_TASK:_
Each line of the data has to be retyped exactly as it is.

◆ ◆ ◆ ◆ ◆ ◆ ◆

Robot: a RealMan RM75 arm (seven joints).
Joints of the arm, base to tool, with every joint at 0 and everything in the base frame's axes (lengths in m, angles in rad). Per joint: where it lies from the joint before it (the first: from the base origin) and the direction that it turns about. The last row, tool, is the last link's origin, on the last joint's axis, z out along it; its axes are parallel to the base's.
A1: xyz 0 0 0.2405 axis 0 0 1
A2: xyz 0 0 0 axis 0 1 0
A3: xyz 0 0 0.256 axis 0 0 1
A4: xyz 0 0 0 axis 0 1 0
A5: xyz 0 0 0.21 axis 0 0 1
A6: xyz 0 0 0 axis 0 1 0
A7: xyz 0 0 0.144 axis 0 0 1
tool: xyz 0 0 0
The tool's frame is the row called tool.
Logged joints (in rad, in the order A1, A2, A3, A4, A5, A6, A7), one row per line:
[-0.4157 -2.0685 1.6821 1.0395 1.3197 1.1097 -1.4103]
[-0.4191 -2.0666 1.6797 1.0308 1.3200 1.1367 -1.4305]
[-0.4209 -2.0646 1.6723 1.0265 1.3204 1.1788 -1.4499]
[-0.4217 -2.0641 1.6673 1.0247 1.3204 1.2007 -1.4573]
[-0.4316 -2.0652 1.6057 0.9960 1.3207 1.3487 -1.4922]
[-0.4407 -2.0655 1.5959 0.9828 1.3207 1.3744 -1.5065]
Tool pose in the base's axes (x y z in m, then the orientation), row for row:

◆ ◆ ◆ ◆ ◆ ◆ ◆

_OUTPUT OF THE EXERCISE:_
Robot: a RealMan RM75 arm (seven joints).
Joints of the arm, base to tool, with every joint at 0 and everything in the base frame's axes (lengths in m, angles in rad). Per joint: where it lies from the joint before it (the first: from the base origin) and the direction that it turns about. The last row, tool, is the last link's origin, on the last joint's axis, z out along it; its axes are parallel to the base's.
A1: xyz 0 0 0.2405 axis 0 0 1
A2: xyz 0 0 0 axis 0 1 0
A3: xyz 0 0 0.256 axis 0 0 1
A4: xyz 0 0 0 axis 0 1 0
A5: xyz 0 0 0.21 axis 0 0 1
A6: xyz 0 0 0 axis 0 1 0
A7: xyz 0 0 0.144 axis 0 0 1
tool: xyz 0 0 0
The tool's frame is the row called tool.
Logged joints (in rad, in the order A1, A2, A3, A4, A5, A6, A7), one row per line:
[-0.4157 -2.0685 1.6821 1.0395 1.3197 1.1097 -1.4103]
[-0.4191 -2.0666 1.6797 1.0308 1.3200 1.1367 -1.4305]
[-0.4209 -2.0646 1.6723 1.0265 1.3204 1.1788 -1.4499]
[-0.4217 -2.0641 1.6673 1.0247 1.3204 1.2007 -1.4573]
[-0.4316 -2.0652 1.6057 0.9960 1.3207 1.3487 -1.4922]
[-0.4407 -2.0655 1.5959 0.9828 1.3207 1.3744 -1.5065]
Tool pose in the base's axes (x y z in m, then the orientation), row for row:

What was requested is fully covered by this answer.